Der Bruder war laut einer Online-Veröffentlichung Trainer eines Kickboxklubs. Online bekundete er damals Unterstützung für Antifa-Plattformen und Initiativen wie „Sea-Watch“ oder „Seebrücke Heilbronn“. Auch seine Schwester bekundete damals online Sympathien für linke Positionen und Aktionen.

Bekannte trafen die Geschwister mehrfach in einem „selbstverwalteten Zentrum für linke Politik, Kultur und kollektives Wohnen“ in Heilbronn. Ein Reporter dieser Redaktion traf in dem Zentrum Wochen nach dem 1. Mai 2020 auch Unterstützer der „Roten Hilfe“. Die Bundesregierung bezeichnete die Organisation als eine Vereinigung, die „linksmotivierten Straf- und Gewalttätern politische und finanzielle Unterstützung“ biete.

Um die mögliche Tatbeteiligung der Verdächtigen zu klären, wurden mittlerweile unter anderem DNA-Spuren gesichert und der Vergleich mit den Tatverdächtigen angeordnet. Von vier in Berlin gemeldeten Beschuldigten wurden bereits DNA-Proben entnommen, teilte die Staatsanwaltschaft mit. Bei den Beschuldigten aus Baden-Württemberg erhielt die Polizei vor Ort einen entsprechenden Auftrag.

„Eine DNA-Probe, bei der die DNA im Innern eines Handschuhs festgestellt wurde, an dessen Außenseite die DNA eines geschädigten Zeugen festgestellt wurde, wird derzeit beschleunigt ausgewertet“, sagte der Sprecher der Staatsanwaltschaft Berlin, Sebastian Büchner, auf Nachfrage von WELT. Das Ergebnis soll bald veröffentlicht werden.

Das Motiv
Die Frage bleibt: Was steckt hinter diesem Angriff? Auch nach zwei Jahren Ermittlungen haben Staatsschützer darauf keine eindeutige Antwort. Bislang hätten sich die Tatverdächtigen nicht zum Fall geäußert. Auch ein Bekennerschreiben liegt Ermittlern nicht vor.

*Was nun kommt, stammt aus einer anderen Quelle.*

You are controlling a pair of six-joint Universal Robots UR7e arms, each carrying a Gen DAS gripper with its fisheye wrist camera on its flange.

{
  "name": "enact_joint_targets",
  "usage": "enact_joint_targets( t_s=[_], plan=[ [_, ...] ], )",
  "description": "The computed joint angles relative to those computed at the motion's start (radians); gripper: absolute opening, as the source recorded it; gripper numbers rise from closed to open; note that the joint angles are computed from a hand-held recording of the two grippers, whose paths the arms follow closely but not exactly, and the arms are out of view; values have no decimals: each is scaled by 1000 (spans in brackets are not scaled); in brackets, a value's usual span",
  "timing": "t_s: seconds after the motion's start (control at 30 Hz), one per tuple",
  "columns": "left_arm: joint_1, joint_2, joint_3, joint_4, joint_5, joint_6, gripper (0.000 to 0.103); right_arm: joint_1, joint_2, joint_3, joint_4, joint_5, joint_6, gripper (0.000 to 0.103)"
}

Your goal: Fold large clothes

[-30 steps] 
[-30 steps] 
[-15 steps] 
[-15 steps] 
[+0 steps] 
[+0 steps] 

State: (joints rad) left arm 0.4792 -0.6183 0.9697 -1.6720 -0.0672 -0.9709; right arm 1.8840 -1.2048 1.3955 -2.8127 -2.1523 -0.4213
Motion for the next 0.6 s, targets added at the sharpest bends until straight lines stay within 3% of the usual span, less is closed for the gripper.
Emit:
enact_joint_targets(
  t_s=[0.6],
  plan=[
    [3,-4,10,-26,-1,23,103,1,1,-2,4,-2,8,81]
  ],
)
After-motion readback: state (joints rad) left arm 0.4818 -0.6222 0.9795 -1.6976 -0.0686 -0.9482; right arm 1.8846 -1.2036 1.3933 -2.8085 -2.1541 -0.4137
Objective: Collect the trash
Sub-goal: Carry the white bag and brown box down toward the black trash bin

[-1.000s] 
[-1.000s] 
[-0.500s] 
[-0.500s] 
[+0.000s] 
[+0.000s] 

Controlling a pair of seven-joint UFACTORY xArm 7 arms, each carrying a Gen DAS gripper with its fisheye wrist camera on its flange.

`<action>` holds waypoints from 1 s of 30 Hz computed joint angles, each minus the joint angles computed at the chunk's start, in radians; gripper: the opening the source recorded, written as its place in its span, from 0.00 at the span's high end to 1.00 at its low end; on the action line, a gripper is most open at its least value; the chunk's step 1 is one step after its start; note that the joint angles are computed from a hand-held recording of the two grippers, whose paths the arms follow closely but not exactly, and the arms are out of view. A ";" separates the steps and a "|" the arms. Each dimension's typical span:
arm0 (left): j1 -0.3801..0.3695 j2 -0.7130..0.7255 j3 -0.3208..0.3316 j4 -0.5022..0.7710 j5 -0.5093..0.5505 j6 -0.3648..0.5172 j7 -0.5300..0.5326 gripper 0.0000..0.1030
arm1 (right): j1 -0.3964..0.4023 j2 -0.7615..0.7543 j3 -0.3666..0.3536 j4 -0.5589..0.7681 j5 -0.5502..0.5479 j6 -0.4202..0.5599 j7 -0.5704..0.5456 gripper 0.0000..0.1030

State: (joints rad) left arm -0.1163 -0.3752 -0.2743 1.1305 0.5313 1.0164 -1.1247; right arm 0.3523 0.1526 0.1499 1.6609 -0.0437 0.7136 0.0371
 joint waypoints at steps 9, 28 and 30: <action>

Die These der Ermittler lautet: Es war eine Verwechslung. Wahrscheinlich hätten die Angreifer politische Gegner im Visier gehabt, die sie dem rechten Spektrum zuschreiben. Dann aber schlugen sie auf die Falschen ein.

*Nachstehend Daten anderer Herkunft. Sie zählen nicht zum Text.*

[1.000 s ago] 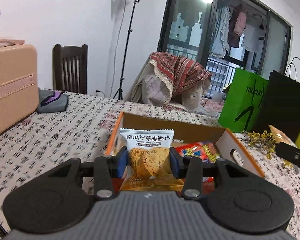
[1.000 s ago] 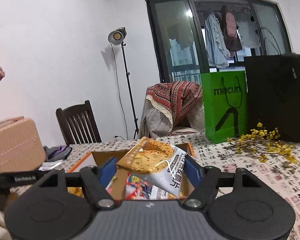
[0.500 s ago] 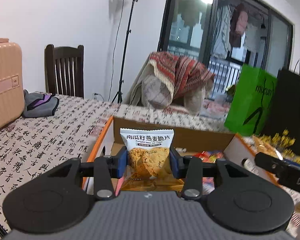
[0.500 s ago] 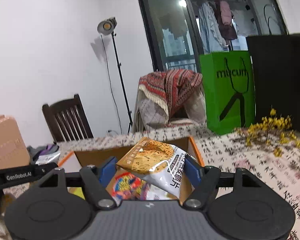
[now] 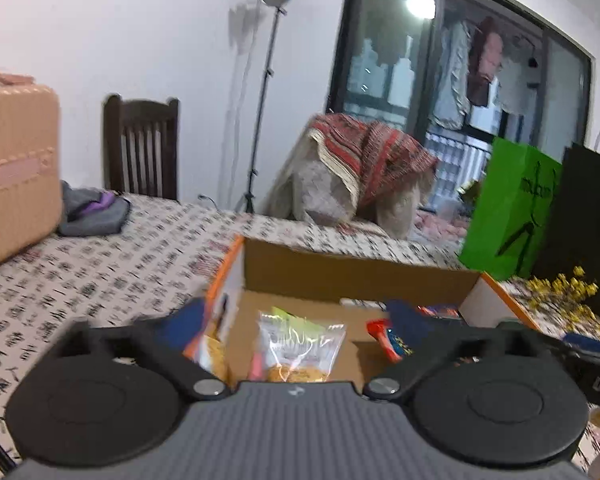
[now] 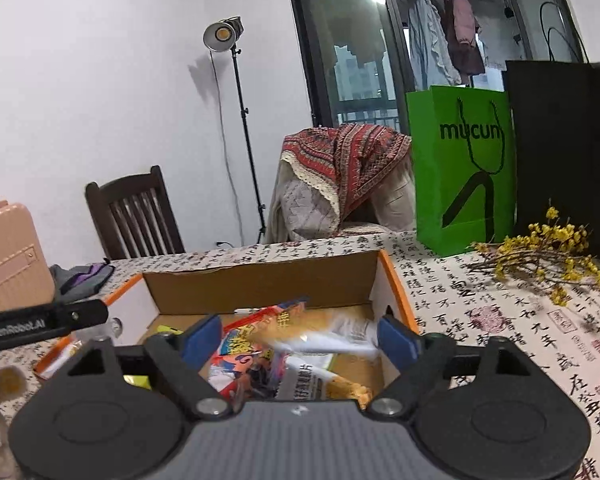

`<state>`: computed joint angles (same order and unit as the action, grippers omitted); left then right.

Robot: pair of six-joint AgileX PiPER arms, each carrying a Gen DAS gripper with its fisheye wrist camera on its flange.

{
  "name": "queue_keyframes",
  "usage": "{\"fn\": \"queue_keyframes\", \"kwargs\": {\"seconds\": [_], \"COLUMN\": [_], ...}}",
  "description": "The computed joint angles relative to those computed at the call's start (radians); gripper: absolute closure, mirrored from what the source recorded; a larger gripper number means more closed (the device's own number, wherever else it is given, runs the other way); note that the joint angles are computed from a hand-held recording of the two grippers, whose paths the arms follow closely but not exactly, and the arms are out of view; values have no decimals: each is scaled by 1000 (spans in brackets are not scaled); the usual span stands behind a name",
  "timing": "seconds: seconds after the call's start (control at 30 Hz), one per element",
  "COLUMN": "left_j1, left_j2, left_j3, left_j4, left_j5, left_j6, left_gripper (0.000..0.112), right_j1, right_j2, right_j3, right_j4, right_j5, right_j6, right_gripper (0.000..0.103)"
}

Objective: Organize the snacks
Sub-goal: 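Carry both packets into the cardboard box and open both tools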

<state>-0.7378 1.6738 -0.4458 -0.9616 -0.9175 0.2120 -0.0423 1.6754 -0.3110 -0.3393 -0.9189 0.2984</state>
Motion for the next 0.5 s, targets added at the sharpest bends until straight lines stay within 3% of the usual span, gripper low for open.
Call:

Auch Graszt hat die These bereits gehört, sogar im eigenen Freundeskreis. „Ich kenne ein paar Leute in der linken Szene und von denen hatte ich dann eben auch gehört, dass es eine Verwechslung gewesen sein soll mit einem Team von ‚Russia Today.‘“ Den Ermittlern liegen dazu keine Erkenntnisse vor.

„Was wir erleben, ist Berliner Behörden-Pingpong“
Auch die anfängliche Spur zur NEA-Gruppe, von der Sticker bei der Festnahme gefunden wurden, brachte keine wirklichen Fortschritte.

Geprüft haben Ermittler auch den Hinweis, die Attacke könnte mit Ken Jebsen zusammenhängen. Aus dem ehemaligen Radio-Moderator ist ein Verschwörungsideologe geworden, und ein Feind der radikalen Linken. Tatsächlich wurden Jebsens Shows über Jahre teilweise im Studio der Produktionsfirma TV United produziert. Graszt erinnert sich an die Aufzeichnungen, sagt aber, dass die Zusammenarbeit der Vergangenheit angehöre.

Graszt selbst bezeichnet sich politisch eher als links. „Also ich würde sagen, wenn es Rechte gewesen wären, hätten sie einen Grund gehabt, weil ich schon wirklich links eingestellt bin.“

In Sicherheitskreisen geht man davon aus, dass die Generalstaatsanwaltschaft bald Anklage vor einem Landgericht erheben wird. Die Frage wäre dann, ob man den Angriff als schwere oder als gefährliche Körperverletzung wertet. Wenn Journalisten am Rande einer politischen Demonstration angegriffen werden, gilt eine politische Tatmotivation aber als wahrscheinlich, heißt es aus Ermittlerkreisen. Die Verdächtigen hätten sich in hohem Maß konspirativ verhalten.

Die Tat sei ein klassischer Hinterhalt gewesen.